#### [Brief]
Every line of the listing that contains the word "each" is to be copied out.

#### [Stored data]
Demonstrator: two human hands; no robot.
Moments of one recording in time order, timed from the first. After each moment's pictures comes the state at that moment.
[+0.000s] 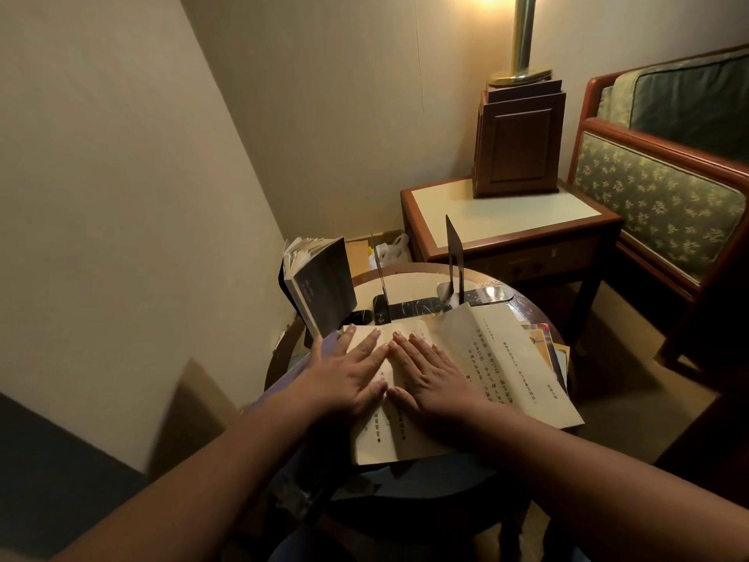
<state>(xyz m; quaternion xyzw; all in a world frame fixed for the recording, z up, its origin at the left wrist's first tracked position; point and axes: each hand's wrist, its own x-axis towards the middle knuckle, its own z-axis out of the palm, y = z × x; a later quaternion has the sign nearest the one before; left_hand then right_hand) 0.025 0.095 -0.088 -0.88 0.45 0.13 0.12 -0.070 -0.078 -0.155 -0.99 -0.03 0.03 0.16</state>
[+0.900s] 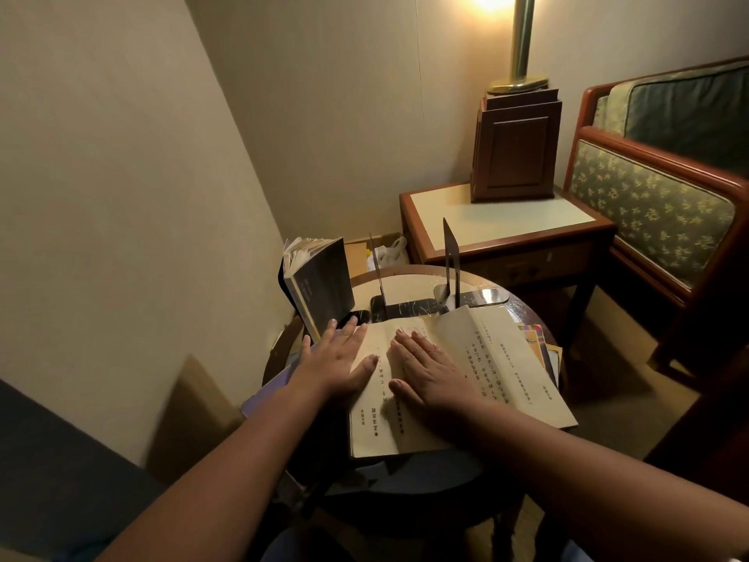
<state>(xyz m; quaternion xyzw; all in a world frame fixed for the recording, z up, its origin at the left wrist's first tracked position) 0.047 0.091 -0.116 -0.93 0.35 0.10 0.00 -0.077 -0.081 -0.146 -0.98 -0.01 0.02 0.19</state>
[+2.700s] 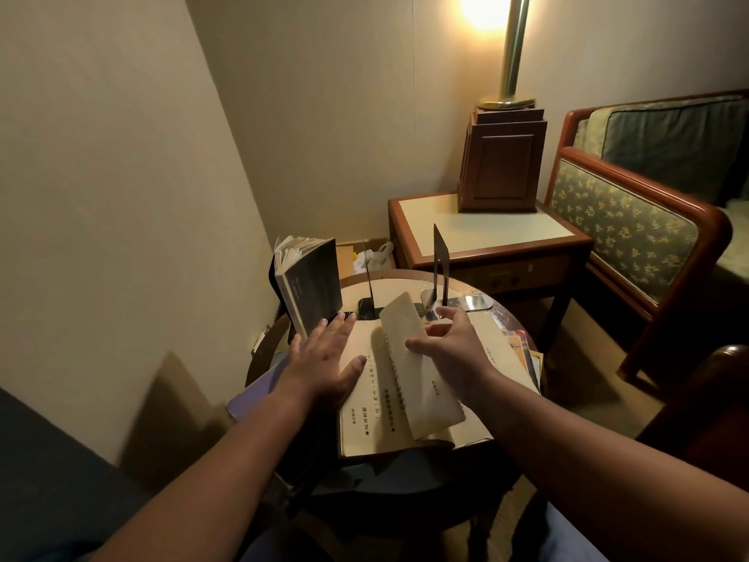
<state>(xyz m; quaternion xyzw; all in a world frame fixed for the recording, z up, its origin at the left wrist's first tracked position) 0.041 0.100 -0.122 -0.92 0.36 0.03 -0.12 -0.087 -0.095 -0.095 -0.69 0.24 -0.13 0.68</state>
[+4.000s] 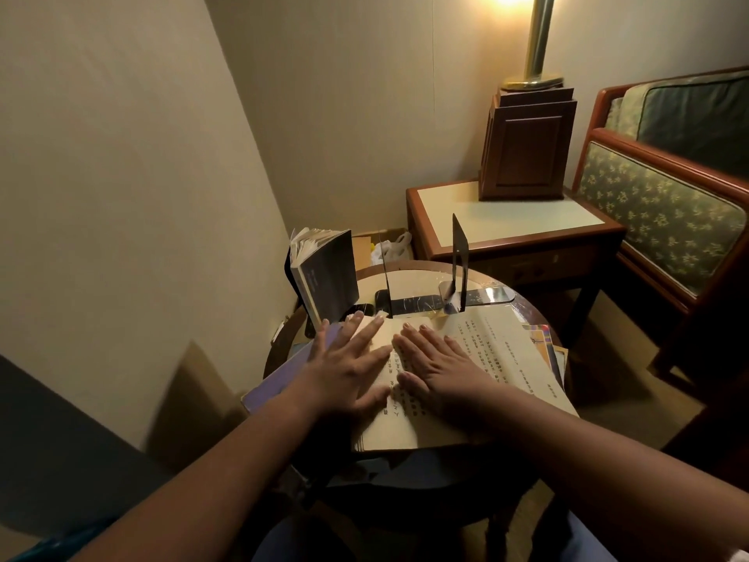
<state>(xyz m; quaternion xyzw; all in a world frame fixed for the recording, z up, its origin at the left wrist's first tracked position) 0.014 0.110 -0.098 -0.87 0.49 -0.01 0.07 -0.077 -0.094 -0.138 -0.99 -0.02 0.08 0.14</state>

#### [Output of the task]
Moments of one recording in time order, timed from the first. After each moment's pictures comes the state at that moment.
<state>(xyz m; quaternion xyzw; all in a world frame fixed for the recording, z up, its origin at the left wrist's first tracked position; point and axes: each hand's wrist, its own x-axis towards the middle knuckle, its own z-axis out of the palm, y = z × x; a later quaternion has the sign nearest the one before; left_hand then right_hand) 0.025 0.095 -0.088 -0.88 0.45 0.13 0.12 -0.070 -0.078 -0.155 -0.99 -0.03 0.03 0.16</state>

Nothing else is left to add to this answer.